*Problem requirements*. Please make an exact transcription of all the data that follows.

*Provided data*.
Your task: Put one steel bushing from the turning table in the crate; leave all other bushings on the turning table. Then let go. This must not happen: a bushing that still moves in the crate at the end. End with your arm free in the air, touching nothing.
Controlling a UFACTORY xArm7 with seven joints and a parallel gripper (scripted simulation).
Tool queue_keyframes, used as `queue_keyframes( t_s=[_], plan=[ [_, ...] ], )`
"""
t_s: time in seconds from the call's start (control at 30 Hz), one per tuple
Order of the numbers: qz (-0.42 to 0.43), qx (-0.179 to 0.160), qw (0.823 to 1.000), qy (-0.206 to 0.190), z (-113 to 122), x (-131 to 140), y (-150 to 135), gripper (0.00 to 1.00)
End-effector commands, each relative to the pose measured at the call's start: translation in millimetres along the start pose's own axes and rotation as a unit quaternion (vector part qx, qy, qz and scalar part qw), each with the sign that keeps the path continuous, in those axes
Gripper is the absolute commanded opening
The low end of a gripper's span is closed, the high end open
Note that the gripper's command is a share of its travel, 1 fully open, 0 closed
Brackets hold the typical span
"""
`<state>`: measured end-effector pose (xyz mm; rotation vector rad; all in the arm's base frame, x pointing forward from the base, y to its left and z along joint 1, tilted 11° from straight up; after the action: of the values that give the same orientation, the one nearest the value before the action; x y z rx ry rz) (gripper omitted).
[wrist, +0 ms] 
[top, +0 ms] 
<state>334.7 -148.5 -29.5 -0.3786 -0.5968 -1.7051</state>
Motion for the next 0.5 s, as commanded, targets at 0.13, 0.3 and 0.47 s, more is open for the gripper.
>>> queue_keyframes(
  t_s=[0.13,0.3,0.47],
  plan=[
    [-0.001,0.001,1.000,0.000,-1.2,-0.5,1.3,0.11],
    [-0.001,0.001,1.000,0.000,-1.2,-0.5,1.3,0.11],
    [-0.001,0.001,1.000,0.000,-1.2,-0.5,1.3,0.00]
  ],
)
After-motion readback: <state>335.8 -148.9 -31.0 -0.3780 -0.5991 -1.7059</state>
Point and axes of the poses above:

*Result*.
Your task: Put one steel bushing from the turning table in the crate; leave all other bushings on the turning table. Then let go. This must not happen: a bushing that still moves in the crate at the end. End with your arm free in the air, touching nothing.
Controlling a UFACTORY xArm7 with seven joints and a parallel gripper (scripted simulation).
Tool queue_keyframes, used as `queue_keyframes( t_s=[_], plan=[ [_, ...] ], )`
"""
t_s: time in seconds from the call's start (control at 30 Hz), one per tuple
Order of the numbers: qz (-0.42 to 0.43), qx (-0.179 to 0.160), qw (0.823 to 1.000), qy (-0.206 to 0.190), z (-113 to 122), x (-131 to 140), y (-150 to 135), gripper (0.00 to 1.00)
End-effector commands, each relative to the pose measured at the call's start: translation in millimetres along the start pose's own axes and rotation as a unit quaternion (vector part qx, qy, qz and scalar part qw), each with the sign that keeps the path continuous, in those axes
Gripper is the absolute commanded opening
The low end of a gripper's span is closed, the high end open
Note that the gripper's command is a share of its travel, 1 fully open, 0 closed
Brackets hold the typical span
"""
`<state>`: measured end-effector pose (xyz mm; rotation vector rad; all in the arm's base frame, x pointing forward from the base, y to its left and z along joint 1, tilted 11° from straight up; after the action: of the values that give the same orientation, the one nearest the value before the action; x y z rx ry rz) (gripper omitted).
[wrist, +0 ms] 
[top, +0 ms] 
<state>334.7 -148.5 -29.5 -0.3786 -0.5968 -1.7051</state>
Motion for the next 0.5 s, as commanded, targets at 0.13, 0.3 and 0.47 s, more is open for the gripper.
>>> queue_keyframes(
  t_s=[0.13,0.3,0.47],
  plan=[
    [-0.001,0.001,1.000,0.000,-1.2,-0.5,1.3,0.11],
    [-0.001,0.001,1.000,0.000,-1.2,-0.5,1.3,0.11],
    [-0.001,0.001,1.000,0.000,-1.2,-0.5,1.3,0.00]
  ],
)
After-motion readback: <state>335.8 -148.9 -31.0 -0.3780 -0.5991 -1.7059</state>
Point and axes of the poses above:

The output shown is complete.